What you need to do:
With the exception of the pictures, write out the data below precisely.

*****

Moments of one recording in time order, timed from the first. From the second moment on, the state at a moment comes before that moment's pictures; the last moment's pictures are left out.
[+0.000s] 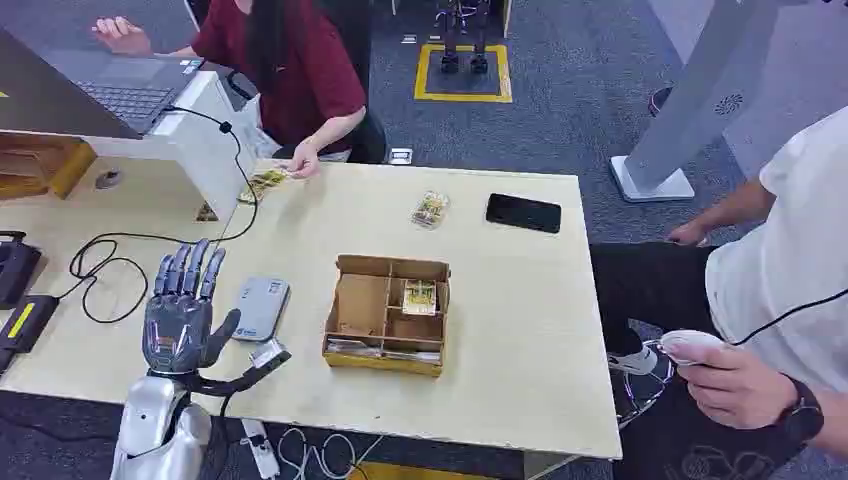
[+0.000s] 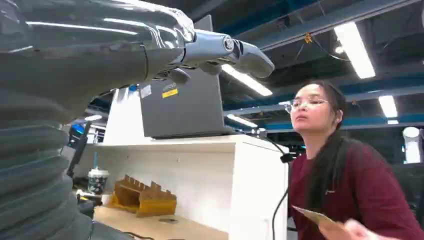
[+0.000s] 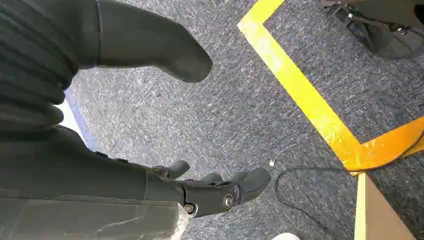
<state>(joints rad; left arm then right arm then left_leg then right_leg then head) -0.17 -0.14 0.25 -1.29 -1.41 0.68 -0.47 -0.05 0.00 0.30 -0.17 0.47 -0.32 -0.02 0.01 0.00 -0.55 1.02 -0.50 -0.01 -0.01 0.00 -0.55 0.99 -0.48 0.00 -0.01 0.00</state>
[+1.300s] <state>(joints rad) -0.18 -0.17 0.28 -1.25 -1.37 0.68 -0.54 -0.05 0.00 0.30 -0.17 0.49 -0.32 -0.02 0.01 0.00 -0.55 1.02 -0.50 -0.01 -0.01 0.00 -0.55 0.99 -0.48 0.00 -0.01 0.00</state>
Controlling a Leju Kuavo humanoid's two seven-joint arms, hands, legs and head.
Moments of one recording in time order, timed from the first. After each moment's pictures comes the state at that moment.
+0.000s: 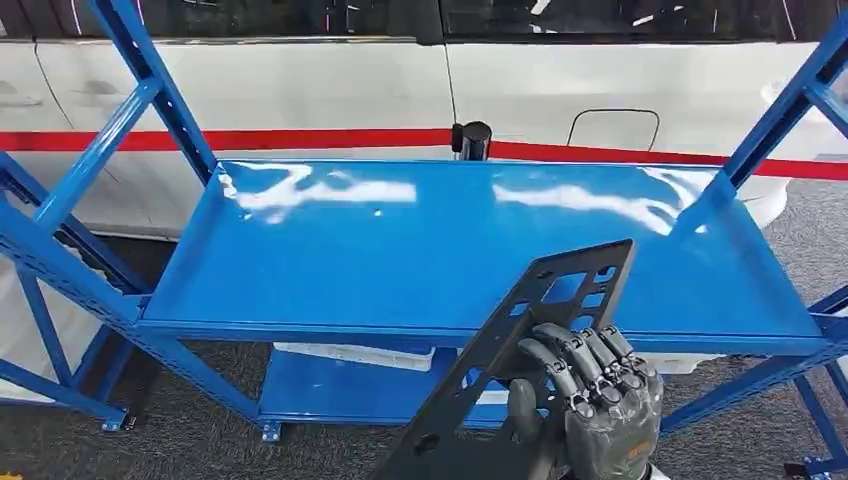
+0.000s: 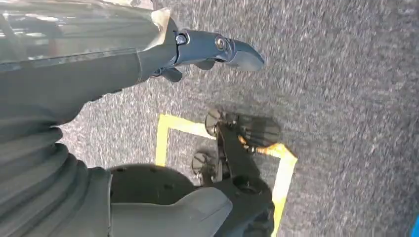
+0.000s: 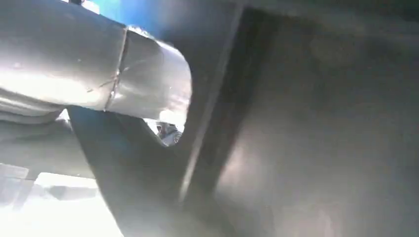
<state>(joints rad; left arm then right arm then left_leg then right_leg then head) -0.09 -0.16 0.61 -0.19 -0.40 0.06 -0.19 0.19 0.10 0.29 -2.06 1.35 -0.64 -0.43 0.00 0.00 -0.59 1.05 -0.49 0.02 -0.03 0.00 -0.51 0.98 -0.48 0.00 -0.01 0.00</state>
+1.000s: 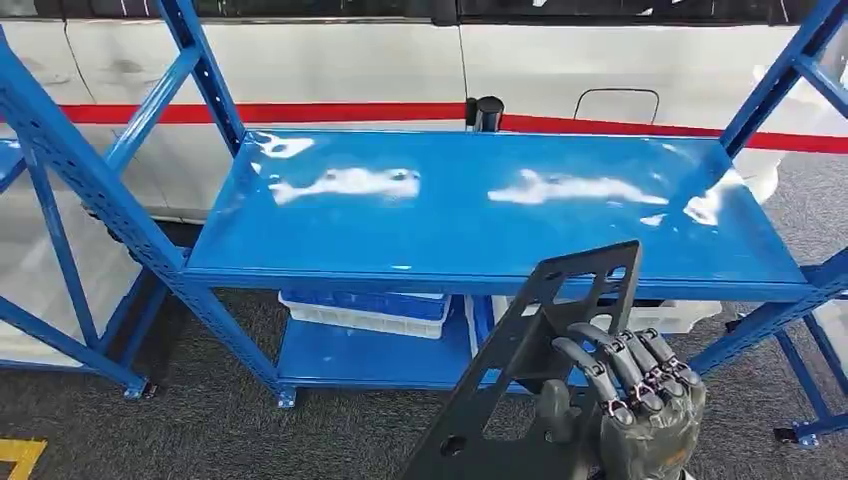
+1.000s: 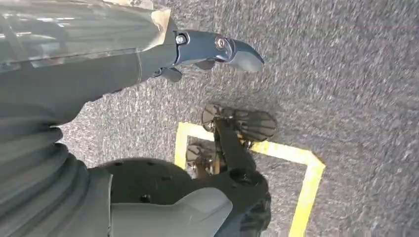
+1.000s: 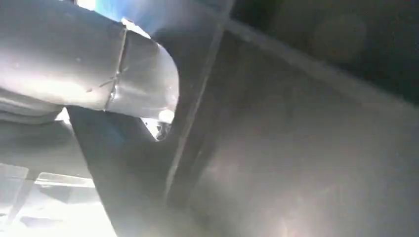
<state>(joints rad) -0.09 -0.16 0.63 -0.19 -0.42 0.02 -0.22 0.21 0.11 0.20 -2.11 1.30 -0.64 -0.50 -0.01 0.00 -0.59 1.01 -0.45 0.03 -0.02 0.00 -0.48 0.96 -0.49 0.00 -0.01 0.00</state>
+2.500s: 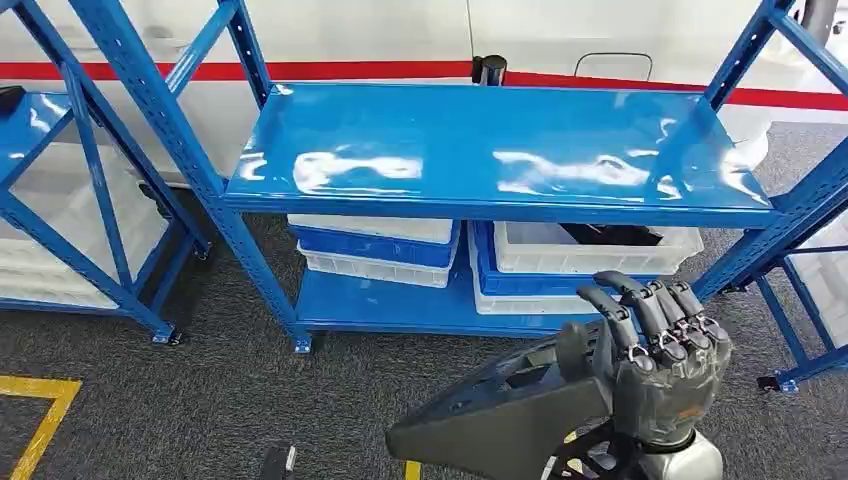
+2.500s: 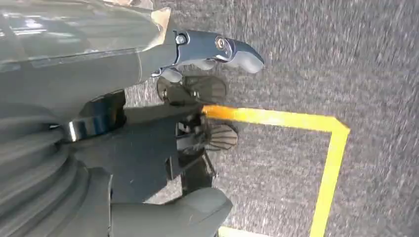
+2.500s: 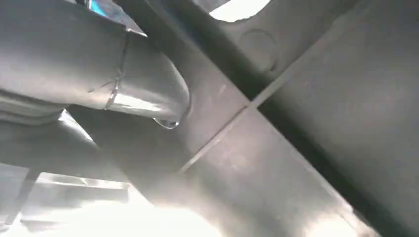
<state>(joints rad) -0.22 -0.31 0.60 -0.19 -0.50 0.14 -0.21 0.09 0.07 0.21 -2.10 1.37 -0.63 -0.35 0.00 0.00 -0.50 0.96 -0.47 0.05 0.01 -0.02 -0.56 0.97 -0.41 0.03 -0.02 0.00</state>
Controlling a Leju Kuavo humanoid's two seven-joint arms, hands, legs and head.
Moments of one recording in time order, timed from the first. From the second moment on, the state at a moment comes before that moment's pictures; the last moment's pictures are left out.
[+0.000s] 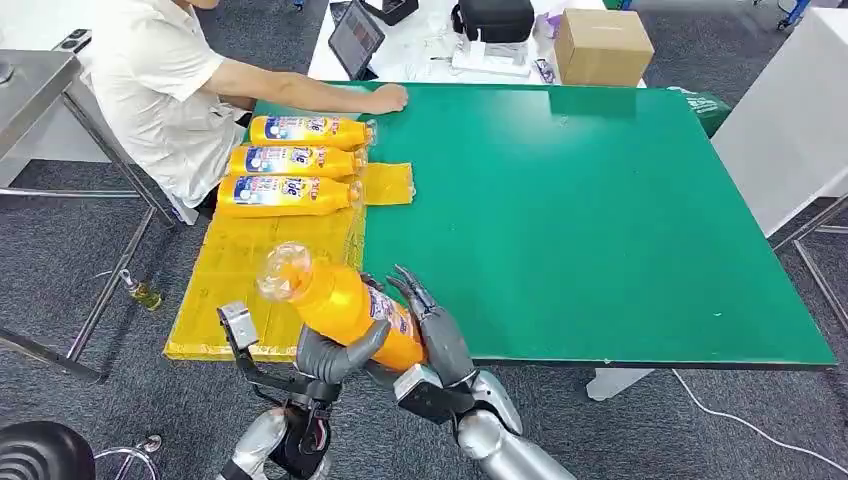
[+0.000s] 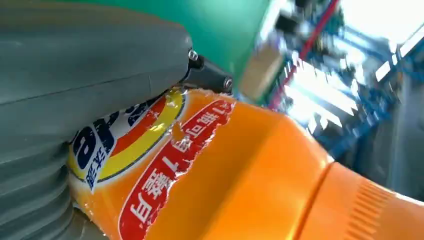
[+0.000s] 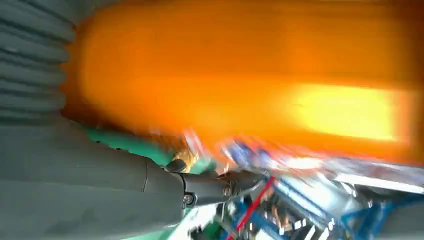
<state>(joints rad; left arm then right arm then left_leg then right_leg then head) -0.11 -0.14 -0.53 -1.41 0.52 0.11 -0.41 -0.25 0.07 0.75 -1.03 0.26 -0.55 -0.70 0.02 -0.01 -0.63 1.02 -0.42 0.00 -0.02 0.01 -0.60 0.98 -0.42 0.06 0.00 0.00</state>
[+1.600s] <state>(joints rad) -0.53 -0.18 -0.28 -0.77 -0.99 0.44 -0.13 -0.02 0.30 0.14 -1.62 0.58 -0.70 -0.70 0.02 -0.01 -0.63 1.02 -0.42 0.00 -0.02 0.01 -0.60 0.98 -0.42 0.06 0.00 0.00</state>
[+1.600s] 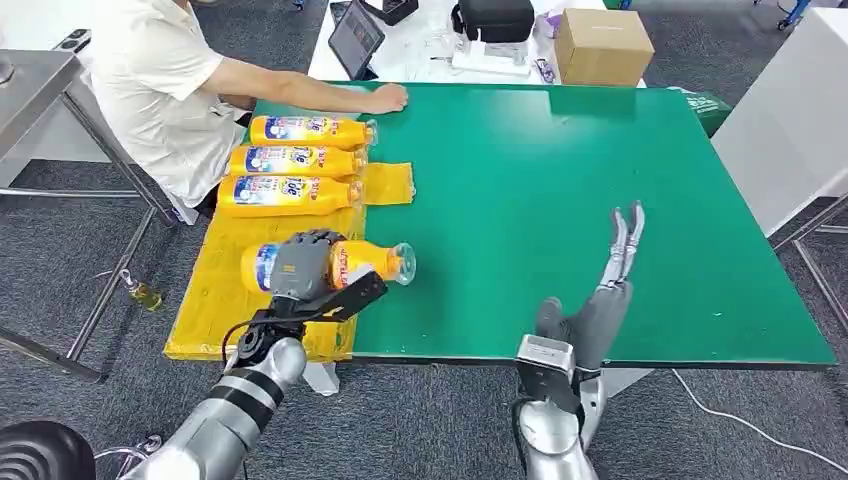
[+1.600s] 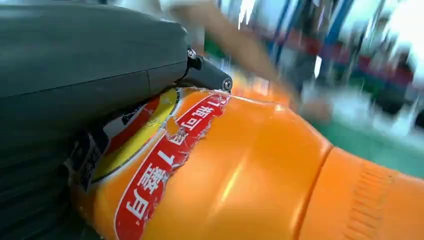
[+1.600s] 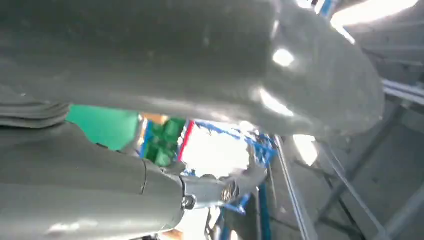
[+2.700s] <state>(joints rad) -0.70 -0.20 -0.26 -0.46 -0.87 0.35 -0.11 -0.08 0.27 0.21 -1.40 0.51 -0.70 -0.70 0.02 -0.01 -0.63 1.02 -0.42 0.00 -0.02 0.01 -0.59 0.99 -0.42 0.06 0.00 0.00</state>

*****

Exercise output:
Moments of one recording in time order, timed from the first. From the second moment on, the state at a moment comes before that moment's pictures; the last moment's pictures are left out.
[+0.000s] 
[+0.000s] 
[+0.000s] 
<state>(joints rad; left arm then right arm then left_leg then right_leg then head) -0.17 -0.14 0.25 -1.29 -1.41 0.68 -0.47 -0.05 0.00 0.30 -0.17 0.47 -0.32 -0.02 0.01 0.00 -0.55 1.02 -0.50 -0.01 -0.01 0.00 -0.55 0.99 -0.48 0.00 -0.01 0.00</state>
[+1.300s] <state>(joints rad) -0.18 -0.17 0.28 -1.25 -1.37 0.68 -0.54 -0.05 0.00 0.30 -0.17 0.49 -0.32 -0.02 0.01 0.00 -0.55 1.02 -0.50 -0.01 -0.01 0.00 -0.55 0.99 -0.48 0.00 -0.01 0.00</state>
Controlling a Leju Kuavo humanoid's two seven-joint arms, hands, legs and head.
Moments of one recording in time order, timed from the first. After each moment's pictures comes the state at that moment.
+0.000s: 
+0.000s: 
+0.000s: 
<state>(joints rad; left arm then right arm then left_leg then right_leg then head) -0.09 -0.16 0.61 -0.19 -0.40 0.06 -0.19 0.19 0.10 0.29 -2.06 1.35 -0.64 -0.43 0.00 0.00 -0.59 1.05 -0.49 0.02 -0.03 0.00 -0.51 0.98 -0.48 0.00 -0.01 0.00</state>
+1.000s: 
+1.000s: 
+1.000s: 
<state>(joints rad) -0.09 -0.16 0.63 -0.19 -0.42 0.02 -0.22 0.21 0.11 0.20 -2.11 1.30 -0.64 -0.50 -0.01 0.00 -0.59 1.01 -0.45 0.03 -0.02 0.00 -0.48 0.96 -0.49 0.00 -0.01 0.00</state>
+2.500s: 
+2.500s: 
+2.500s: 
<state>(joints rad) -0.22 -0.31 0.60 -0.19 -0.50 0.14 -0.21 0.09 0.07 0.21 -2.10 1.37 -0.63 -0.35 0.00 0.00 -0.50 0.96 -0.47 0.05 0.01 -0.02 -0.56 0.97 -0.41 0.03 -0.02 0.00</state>
Controlling a Leju Kuavo humanoid's two seven-joint arms, hands, legs and head.
Moments of one recording in time order, timed from the first. From the second moment on, the state at a moment comes before that moment's pictures; the last moment's pictures are left out.
[+0.000s] 
[+0.000s] 
[+0.000s] 
<state>(joints rad; left arm then right arm then left_leg then right_leg then head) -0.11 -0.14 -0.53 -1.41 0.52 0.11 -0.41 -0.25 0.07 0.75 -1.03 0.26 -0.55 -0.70 0.02 -0.01 -0.63 1.02 -0.42 0.00 -0.02 0.01 -0.60 0.98 -0.42 0.06 0.00 0.00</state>
[+1.600s] <state>(joints rad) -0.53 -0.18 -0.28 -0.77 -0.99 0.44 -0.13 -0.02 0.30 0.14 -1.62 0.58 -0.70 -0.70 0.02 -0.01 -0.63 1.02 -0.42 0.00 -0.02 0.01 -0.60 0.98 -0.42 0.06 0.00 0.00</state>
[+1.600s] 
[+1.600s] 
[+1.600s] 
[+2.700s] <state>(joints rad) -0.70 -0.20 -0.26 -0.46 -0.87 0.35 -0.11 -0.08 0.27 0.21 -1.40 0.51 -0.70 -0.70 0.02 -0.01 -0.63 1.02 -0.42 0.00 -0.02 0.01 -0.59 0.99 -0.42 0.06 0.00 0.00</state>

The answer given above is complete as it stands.